Bullfrogs Take a Hit

Chemgal sends this in: “I feel like I’m going to “get” this Barney and Clyde, but at the moment I don’t. I do get that Grandpa is misunderstanding which “hit” is intended, but is that the whole joke? If so, I guess I should be submitting this as an “OY!” rather than as a CIDU.”

Seems obscure enough for a CIDU.

10 Comments

  1. Unknown's avatar

    I think the joke, if there is any, comes from the use of the word “hit”. In Hamlet 5.2, it’s used of a sword blow. It’s an entirely different context in music.

  2. Unknown's avatar

    Mark H, I took “touch” to be a fencing reference, too, but that didn’t make it a pun to me, and I couldn’t make the music thing make sense, either?!

  3. Unknown's avatar

    As Rob W and Mark H point out, part of the line is an almost exact quote from the duel scene at the ending of Hamlet. It’s spoken by Osric, a minor character who is acting as referee for a supposedly friendly but actually deadly match between Hamlet and Laertes (who has some pretty legit beefs against Hamlet, if you look at his side of the story).

    So “hit” and “touch” in that original are both about scoring points in fencing. The robo-dog knows this and knows that he is quoting; but Grandpa Pillsbury does not know, and makes an unconscious pun taking “hit” to mean “success”. (As has been noted, he apparently doesn’t do anything punny with “touch” .)

  4. Unknown's avatar

    So if you’re intent on exactly quoting the Shakespeare, then I would have left out the “Touch”, because it will only confuse the issue, as everyone will expect “Touché”. So then we’re left with the dog’s response to the criticism as being “A hit, a very palpable hit.” meaning he takes the criticism (ie: “Touché!”); Grampa misinterprets what he says as further descriptions of the topic, to which the dog says, “nobody appreciates my puns” — only, either there isn’t a pun, just a statement conceding the previous accusation, or else, if he meant a pun with “hit”, then Grampa getting confused with the meaning of hit is really the ultimate appreciation of a poor pun as you could hope for…
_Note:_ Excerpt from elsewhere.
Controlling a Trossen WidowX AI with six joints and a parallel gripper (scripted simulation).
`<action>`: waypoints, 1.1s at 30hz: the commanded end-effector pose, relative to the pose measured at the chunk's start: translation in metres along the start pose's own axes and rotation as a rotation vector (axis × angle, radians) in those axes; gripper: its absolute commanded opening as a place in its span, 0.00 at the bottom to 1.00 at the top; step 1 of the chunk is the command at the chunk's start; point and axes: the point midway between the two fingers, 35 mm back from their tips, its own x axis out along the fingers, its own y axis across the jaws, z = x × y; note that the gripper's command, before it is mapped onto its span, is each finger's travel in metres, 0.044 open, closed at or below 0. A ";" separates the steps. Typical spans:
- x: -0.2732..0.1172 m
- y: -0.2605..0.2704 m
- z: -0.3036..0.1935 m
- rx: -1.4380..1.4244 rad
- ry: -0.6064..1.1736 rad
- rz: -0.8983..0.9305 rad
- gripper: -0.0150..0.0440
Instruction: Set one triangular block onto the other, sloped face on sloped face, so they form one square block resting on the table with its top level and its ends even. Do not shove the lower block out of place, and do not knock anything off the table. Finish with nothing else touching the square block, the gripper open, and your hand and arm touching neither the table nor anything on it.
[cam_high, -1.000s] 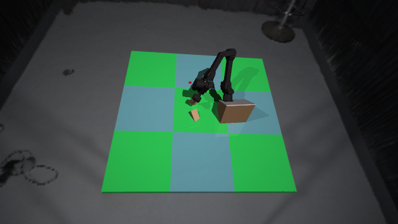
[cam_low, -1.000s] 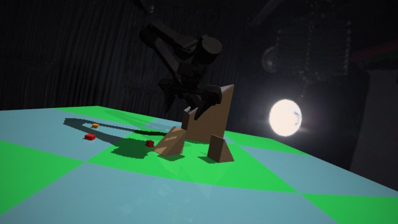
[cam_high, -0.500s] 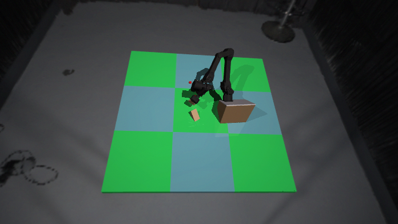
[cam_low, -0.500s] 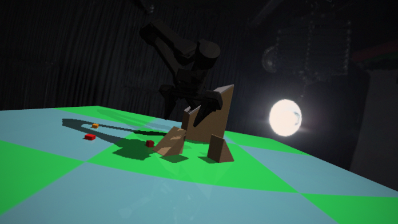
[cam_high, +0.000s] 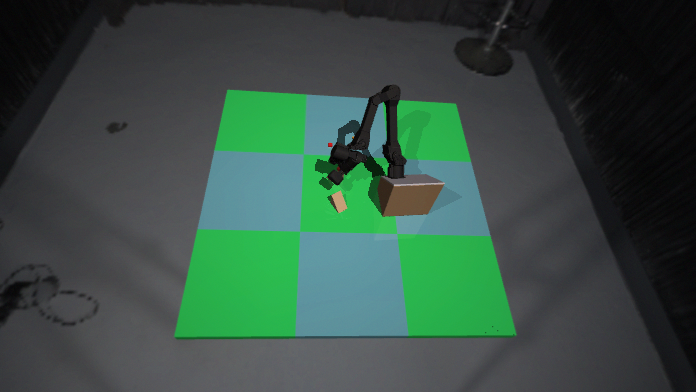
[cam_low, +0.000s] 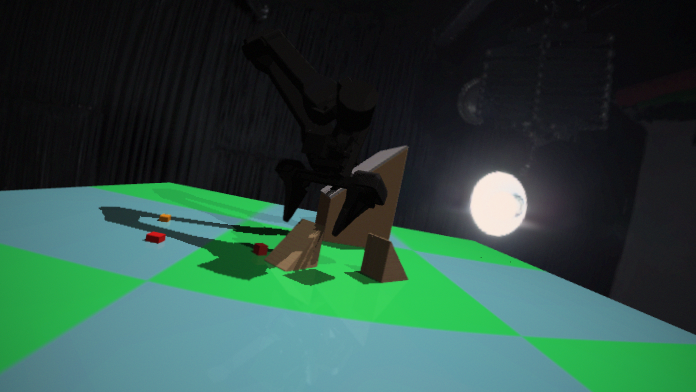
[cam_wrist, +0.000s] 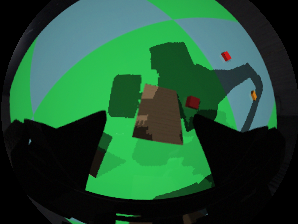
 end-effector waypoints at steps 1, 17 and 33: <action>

    Furthermore, the dog singing a song to Grampa in the fictional setting (and not in the meta setting of him being in a nationally syndicated cartoon) would not entail copyright infringement, as this is as fair a fair use as fair could be — we are all allowed to sing any song we want, as long as we’re not doing it for a large audience as part of a commercial performance with no educational or satirical purpose.

  5. Unknown's avatar

    I thought it was ‘AI getting the word “Touchè” wrong, because, ha ha, AI gets things wrong.’